There is no ticket or heap dump available. As usual with memory leaks it’s very hard to pinpoint the cause. So you can just wait or try upgrading and watch memory consumption (i’ve been checking JVM peak memory once per day and it grew to 400 MB in a few days, in 6 days it stalled, when it was running fine for 30 days on 3.9.1, though still coming to a stall after a month). There was a leak in 3.9.1 (or even earlier version), but now it is leaking faster. Maybe it is even the same leak, but now its effect is tripled because of some recent changes in the code.

Maybe we should file a ticket for this? Though i’m not sure what versions to call the affected ones. As i said, the problem started long ago (at least for me). Though i can’t point exactly when it started and whether it started after one of the Openfire upgrade almost a year ago. It coincided with our move to Spark. So’ i’m thinking it can be related to some Spark activity which on bigger scale draws server’s memory.

Ryan, what client do you use and how many users?

We are an overwhelming Mac environement (Mavericks 10.9.3) with a few instances of PCs running Pidgin.

I know that OpenFire 3.9.1 didn’t have this memory leak issue. I didn’t try 3.9.2 as 3.9.3 was already out when I went to upgrade.

Nobody replied, so i went ahead and created a Blocker ticket for this OF-813

Is this maybe related to this report?

Do you see a huge amout of (dead?) sessions, when memory is high?

Can’t tell now (using 3.9.1 on production server).
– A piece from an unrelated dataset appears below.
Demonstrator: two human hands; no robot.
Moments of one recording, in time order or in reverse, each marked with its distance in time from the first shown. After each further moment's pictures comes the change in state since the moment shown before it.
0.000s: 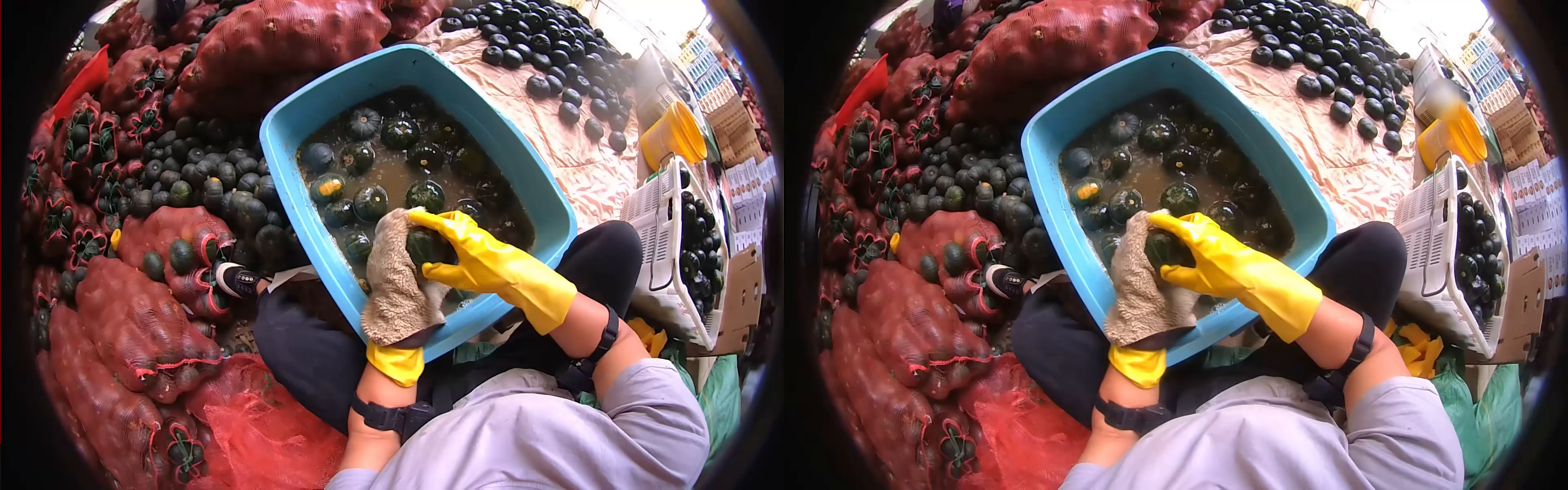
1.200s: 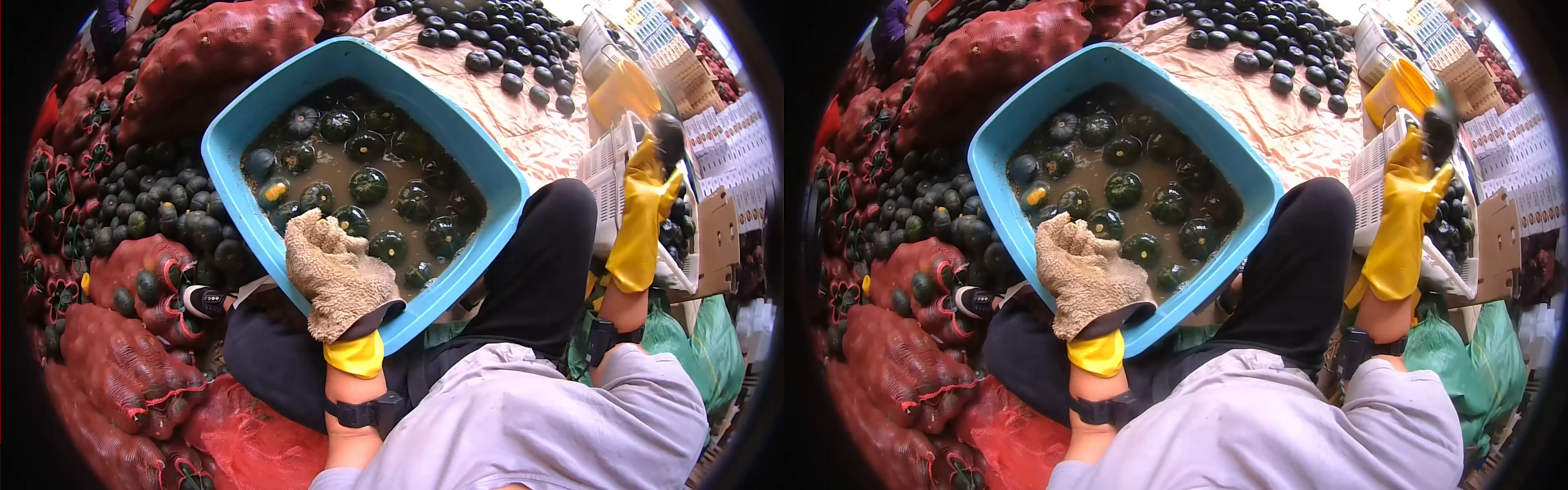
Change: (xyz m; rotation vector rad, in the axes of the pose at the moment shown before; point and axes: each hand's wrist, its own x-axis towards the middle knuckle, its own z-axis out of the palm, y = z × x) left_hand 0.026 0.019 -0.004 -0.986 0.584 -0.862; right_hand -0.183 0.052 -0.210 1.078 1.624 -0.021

Though i don’t remember seeing unusual sessions count when looking at Sessions tab occassionally. It will probably be hard to reproduce on a test server.

Also, our users use only one client, so there is almost no chance for them to have multiple resources in the sessions.

Follow up. This Monday i have moved my server to a virtual Windows Server 2008 R2 x64 host (with 2 GB of RAM). I have installed Openfire 3.9.3 for a test. It is running as a service. I’m using the latest Java 1.8.0.20 x86. I have also set vmoptions for the service to 512-1024 MB. And so far everything runs smoothly. At first JVM memory climbed to 300-400 MB and i thought next day it will run out of memory, but next day it was just 100-200 and it usually is staying around 200-300. Around 150 connected users every day.

I think maybe this issue is platform related. Maybe on linux it is behaving a bit differently. Or maybe vmoptions helped (i had it on linux set to 256-768 i think). Or maybe latest Java is helping. On my old Arch linux box (also virtual) i had problems updating Java as they have removed it from repositories, so i was running on some 1.7.0.0 version. Also the Arch itself was old as i couldn’t catch up with them changing how system is starting/working fundamentally (one of the reasons why i have ditched it). Anyway, i will continue to watch memory usage and report if memory problems arise again. Last time on the old server Openfire 3.9.3 halted after running half a day or less. Maybe that also explains why there were so few memory leak option selections on the recent poll.

Another bonus is that logs are now working (on linux there is some bug with it, Daryl have found and fixed it in some version, but it wasn’t working for me still). I see lots of warning that roster and vcard cache is reaching its limit and is reduced to 90%. I’m planning to try increasing these caches a bit. This might affect the memory usage also.

Another observation. Installing and removing a plugin drops JVM memory drastically, to 50-60 MB and then it starts to grow again slowly. I’m thinking, maybe it was one of the plugins responsible for the leak. I’m not only using Broadcast, Client Control and ServerInfo. On the old server i was probably also using Just married and Kraken XMPP gateway at some point, though not recently. Not sure which plugins were in use when i’ve experienced a leak.